I am looking at An PostFX™ prepaid MasterCard® which you can pre-load with all your holiday money and withdraw over there. Credit cards could be used for back up.

I think $7K is huge!! We are hoping to get by on about $4,500 for 2 adult 3 (young) children. We have our park tickets and are staying in a villa. Shopping would be extra.

Hope this helps and enjoy the holiday!


----------



## shesells (17 May 2013)

Check the insurance situation with the pre-paid credit card, it will most likely be treated as cash for travel insurance purposes and the cash cover tends to be low.
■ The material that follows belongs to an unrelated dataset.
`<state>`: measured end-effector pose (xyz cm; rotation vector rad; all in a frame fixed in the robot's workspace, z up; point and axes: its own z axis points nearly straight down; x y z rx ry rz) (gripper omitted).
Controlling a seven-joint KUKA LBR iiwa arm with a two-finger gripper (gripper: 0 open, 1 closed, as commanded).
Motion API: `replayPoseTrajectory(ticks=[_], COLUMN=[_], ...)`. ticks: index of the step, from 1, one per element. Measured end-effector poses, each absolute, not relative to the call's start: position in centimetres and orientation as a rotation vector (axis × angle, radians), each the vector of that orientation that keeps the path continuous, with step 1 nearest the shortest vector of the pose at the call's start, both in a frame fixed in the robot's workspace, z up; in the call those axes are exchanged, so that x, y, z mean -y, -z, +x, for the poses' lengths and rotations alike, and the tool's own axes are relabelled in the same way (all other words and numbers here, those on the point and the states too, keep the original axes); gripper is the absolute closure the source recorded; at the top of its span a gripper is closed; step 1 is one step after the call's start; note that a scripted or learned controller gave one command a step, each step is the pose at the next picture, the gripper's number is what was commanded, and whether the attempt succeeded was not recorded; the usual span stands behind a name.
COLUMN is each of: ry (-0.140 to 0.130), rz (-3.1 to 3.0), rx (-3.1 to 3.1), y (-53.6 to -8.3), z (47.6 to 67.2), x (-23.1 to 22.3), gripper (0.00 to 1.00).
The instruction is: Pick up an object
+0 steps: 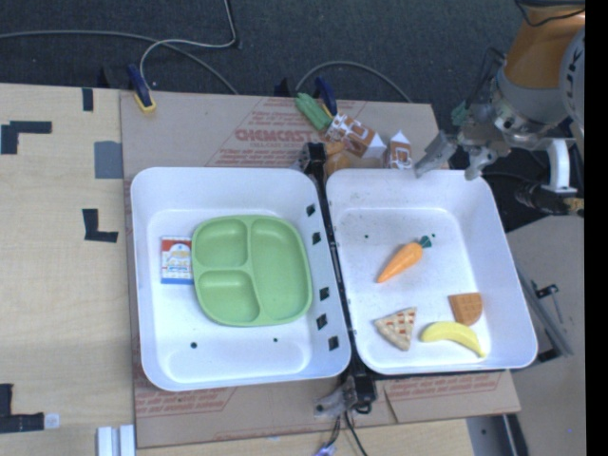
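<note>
At the far right corner of the counter (57, 255), the claw (454, 158) hangs over the far rim of the right bin (503, 245), its two grey fingers (429, 155) spread apart with nothing between them. Above it the arm (546, 50) shows its orange band and grey wrist, reaching in from the right edge.

Inside the right bin lie four things, all well apart from the claw. A toy carrot (403, 258) lies near the bin's middle, tilted, its green top toward the far right. Toward the near edge sit a waffle-patterned wedge (396, 328), a small brown piece (465, 307) and a banana (454, 336); the banana lies just beside the brown piece and close to the wedge.

The left bin (157, 350) holds a green divided plate (253, 269) at its middle, with a small printed card or box (176, 259) touching the plate's left side.

Beyond the far edge of the bins, on the cardboard sheet (218, 126), a green clamp (314, 110) and some small printed cartons (353, 138) cluster near where the two bins meet. Cables (228, 12) trail across the dark floor past the far edge of the counter.
</note>
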<state>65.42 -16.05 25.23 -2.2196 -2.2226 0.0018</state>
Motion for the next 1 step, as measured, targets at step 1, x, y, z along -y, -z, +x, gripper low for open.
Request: replayPoseTrajectory(ticks=[1], ry=[-0.003], rz=[-2.217], rx=[2.222], y=[-11.46], z=[60.93], x=[14.40], gripper=[0.00])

Similarly if you pre-load a credit card with say 2k, and it's lost/stolen and used. The credit card insurance only covers debt run up on the card, not pre-loaded cash spent.


----------



## orka (28 May 2013)

shesells said:


> Don't bring cash, withdraw from an ATM.


I usually do this but I've started looking at the charges and they are quite high - 3%/3.5% of the amount withdrawn (plus sometimes the ATM operators have their own $2/$3 charge on top - sometimes avoidable by going to a different bank's ATM but sometimes when you are captive inside a theme park there is no option). I know it's safer to withdraw there but on €1,000 cash it could be €30 in charges. I'm going to get some commission-free cash from An Post to at least minimise withdrawal charges in the US.





sunflower3 said:


> I am looking at An PostFX™ prepaid MasterCard® which you can pre-load with all your holiday money and withdraw over there. Credit cards could be used for back up.
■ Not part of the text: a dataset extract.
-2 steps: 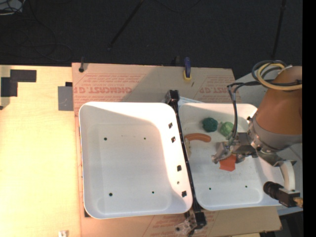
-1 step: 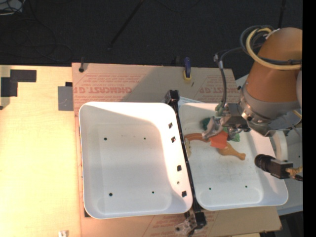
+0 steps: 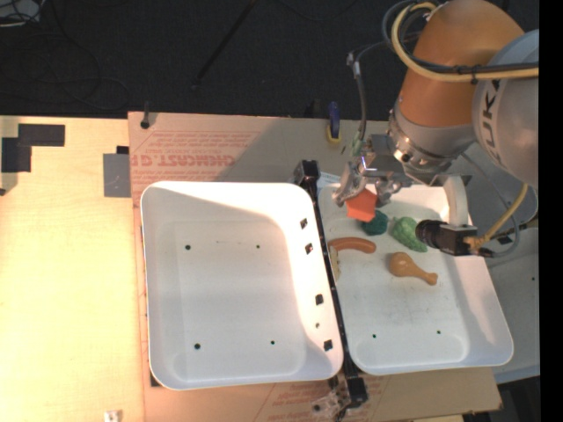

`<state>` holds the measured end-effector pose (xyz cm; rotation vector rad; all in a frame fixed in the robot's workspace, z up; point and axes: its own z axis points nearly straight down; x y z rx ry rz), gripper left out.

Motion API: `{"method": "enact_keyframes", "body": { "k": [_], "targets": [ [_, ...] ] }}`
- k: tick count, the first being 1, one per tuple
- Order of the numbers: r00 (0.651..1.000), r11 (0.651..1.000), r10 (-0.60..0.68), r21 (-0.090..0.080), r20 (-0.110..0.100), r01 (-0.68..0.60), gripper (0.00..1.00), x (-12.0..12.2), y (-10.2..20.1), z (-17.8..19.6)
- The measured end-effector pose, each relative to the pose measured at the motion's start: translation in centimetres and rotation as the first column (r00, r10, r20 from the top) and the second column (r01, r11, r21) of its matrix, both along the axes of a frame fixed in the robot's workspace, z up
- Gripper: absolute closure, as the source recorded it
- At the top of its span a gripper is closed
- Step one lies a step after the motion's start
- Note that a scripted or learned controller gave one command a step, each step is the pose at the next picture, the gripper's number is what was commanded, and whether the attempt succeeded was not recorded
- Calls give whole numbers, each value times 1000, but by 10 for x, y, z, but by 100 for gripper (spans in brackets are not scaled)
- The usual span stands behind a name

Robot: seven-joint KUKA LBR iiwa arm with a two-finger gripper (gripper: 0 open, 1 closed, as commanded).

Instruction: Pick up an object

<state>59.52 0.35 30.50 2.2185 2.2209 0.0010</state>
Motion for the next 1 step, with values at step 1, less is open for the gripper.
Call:
{"method": "enact_keyframes", "body": {
  "k": [1],
  "targets": [
    [1000, 1000, -2, 1, -7, 2, 100, -22, -16, -2]
  ]
}}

I'm also going to get one of these - but only for purchases, not for ATM withdrawals as there is a charge ($2.50) for each ATM transaction. The card has €2.50 annual govt stamp duty if only used for purchases plus an extra €2.50 annual charge if used even once at an ATM.

So I think overall from a purely value point of view (obviously need to consider security issue), bring some commission-free cash, use An Post's card for purchases (no commission), credit/debit card for other purchases if necessary (1.75%/2% commission) and withdraw at ATM (3% commission) as last option. If anyone has other suggestions to minimise commission, they would be appreciated.

EDIT: Also important to check the exchange rates...  My credit card (Ulster Bank) has a much better rate than An Post (1.29 vs 1.25) which wipes out the commission-free benefit of An Post's offering compared to paying by credit card.  So check your own bank's debit and credit card exchange rates (there is usually a better rate for the credit card as they seem to be set internationally by Visa/Mastercard).


----------